- Venue: Harold's Cross Stadium
- Location: Dublin
- End date: 28 August
- Total prize money: Winner £320

= 1936 Irish Greyhound Derby =

Dog racing event

The 1936 Irish Greyhound Derby took place during August with the final being held at Harold's Cross Stadiumin Dublin on August 28.

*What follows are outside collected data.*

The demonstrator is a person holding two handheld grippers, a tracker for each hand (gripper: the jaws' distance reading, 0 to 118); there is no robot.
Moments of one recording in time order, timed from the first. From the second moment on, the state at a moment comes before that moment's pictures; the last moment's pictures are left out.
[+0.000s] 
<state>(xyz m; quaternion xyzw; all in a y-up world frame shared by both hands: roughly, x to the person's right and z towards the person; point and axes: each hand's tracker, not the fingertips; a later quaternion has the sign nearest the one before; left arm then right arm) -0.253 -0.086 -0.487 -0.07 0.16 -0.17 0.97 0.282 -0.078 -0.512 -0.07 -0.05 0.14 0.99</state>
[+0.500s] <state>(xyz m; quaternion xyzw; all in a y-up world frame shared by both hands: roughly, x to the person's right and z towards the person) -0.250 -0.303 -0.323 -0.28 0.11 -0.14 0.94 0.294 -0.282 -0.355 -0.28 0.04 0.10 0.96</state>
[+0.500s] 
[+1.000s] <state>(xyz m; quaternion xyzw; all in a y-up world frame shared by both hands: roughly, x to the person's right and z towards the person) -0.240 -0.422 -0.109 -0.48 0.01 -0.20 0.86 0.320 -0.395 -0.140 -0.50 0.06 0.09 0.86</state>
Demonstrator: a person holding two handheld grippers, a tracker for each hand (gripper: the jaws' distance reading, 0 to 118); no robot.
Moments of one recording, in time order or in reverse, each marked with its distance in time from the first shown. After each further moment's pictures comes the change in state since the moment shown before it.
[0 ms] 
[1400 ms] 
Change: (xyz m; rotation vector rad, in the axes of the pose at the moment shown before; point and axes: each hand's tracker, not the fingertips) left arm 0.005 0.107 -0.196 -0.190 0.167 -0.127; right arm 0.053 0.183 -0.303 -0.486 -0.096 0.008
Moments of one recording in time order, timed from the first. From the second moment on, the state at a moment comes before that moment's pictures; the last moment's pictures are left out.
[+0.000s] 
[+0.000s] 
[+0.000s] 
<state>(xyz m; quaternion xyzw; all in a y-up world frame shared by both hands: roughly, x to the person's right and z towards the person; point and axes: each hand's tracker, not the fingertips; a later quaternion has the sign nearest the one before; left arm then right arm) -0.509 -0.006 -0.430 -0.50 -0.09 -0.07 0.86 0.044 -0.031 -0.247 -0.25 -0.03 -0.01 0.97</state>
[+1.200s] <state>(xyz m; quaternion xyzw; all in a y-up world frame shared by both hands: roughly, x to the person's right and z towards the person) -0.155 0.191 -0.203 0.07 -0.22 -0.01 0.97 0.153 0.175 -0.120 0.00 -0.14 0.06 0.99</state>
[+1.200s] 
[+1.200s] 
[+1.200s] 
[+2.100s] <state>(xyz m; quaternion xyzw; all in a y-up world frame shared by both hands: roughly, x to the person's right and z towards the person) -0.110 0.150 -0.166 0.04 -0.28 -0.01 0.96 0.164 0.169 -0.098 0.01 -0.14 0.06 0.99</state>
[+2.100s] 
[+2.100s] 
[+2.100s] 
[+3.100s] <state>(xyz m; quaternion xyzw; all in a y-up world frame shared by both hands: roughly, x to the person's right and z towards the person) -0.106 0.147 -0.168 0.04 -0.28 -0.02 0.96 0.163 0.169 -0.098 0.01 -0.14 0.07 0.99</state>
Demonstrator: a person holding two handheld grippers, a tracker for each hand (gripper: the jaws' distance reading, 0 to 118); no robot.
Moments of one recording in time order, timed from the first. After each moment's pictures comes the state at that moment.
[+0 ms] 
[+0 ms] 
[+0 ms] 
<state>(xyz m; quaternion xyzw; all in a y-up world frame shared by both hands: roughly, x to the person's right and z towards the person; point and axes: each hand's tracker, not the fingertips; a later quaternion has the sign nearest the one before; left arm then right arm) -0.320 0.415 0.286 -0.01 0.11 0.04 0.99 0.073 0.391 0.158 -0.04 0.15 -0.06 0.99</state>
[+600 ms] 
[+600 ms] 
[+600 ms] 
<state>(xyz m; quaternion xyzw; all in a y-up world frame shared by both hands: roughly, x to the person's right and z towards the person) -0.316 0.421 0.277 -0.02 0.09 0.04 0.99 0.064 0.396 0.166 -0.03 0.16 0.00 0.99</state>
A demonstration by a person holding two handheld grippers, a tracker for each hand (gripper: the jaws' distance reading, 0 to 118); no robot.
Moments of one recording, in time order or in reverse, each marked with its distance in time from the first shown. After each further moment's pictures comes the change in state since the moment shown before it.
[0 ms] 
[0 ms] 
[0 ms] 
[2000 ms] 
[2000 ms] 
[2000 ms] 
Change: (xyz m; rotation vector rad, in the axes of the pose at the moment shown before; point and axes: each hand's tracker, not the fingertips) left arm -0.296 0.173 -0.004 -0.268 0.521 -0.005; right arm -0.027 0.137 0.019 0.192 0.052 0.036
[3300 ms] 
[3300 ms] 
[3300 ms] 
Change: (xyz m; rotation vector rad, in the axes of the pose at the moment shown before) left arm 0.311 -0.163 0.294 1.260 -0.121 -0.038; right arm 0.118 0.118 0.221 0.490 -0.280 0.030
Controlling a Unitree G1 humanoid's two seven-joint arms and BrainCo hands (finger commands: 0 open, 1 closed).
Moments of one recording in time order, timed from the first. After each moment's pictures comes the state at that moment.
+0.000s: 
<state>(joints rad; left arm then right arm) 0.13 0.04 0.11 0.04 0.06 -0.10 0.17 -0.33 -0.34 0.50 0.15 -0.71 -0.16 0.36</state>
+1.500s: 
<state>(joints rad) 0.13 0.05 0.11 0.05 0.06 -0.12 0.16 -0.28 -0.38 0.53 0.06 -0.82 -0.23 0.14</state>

The winner Minstrel Rover won £320 and was owned and trained by Michael Sheehan. The trophy was presented by the Lord Mayor, the Right Honorable Alfie Byrne.

== Final result ==
At Harolds Cross, 28 August (over 525 yards):

| Position | Name of Greyhound | Breeding | Trap | SP | Time | Trainer |
|---|---|---|---|---|---|---|
| 1st | Minstrel Rover | Dick the Rover - Hogans Choice | 1 | 3-1cf | 30.48 | Michael Sheehan |
| 2nd | Negro's Equal | Slanebeg - Caw's Nonnie | 4 | 3-1cf | 30.52 |  |
| 3rd | Bhang |  | 3 | 4-1 | 30.60 |  |
| unplaced | Good Trump | Eagle's Beak - Good One |  | 10-1 |  | Yeates |
| unplaced | Moresby | Roving Bunty – False Colleen |  | 3-1cf |  |  |
| unplaced | Toll the Bell | Other Days - Sauce Bottle |  | 10-1 |  | Yeates |

=== Distances ===
½, 1

==Competition Report==
First season owner trainer Michael Sheehan purchased two greyhounds for £85 one of which was a greyhound called Minstrel Rover. In the first round Negro's Equal went fastest in 30.29 and in round two Negro's Equal carried Minstrel Rover wide which allowed Formal Hope to win in 30.33. In the first semi-final Minstrel Rover defeated Negro's Equal in 30.33 before Formal Hope was eliminated and Good Trump defeated Bhang by six lengths.

In the final Minstrel Rover held off a strong finish from the unlucky Negro's Equal. Bhang finished third with Irish St Leger champion Moresby unplaced.